### GOAL OF THE EXERCISE
Set each line of the data down exactly, please.

### DATA SHOWN
>>>>

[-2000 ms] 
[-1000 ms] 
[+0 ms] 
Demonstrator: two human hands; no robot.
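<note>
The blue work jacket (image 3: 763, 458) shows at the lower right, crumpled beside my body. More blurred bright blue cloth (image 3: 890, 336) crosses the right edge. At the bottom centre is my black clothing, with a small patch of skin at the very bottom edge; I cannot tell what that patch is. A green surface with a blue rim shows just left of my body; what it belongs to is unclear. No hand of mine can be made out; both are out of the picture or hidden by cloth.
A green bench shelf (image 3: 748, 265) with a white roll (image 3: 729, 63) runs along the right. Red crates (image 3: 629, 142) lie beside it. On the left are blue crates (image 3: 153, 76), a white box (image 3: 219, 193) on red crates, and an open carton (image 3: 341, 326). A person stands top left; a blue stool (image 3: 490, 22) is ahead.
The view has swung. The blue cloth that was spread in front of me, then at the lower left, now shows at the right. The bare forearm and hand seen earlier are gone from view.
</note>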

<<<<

### OUTPUT BELOW
[-2000 ms] 
[-1000 ms] 
[+0 ms] 
Demonstrator: two human hands; no robot.
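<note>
The blue work jacket (image 3: 763, 458) shows at the lower right, crumpled beside my body. More blurred bright blue cloth (image 3: 890, 336) crosses the right edge. At the bottom centre is my black clothing, with a small patch of skin at the very bottom edge; I cannot tell what that patch is. A green surface with a blue rim shows just left of my body; what it belongs to is unclear. No hand of mine can be made out; both are out of the picture or hidden by cloth.
A green bench shelf (image 3: 748, 265) with a white roll (image 3: 729, 63) runs along the right. Red crates (image 3: 629, 142) lie beside it. On the left are blue crates (image 3: 153, 76), a white box (image 3: 219, 193) on red crates, and an open carton (image 3: 341, 326). A person stands top left; a blue stool (image 3: 490, 22) is ahead.
The view has swung. The blue cloth that was spread in front of me, then at the lower left, now shows at the right. The bare forearm and hand seen earlier are gone from view.
</note>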

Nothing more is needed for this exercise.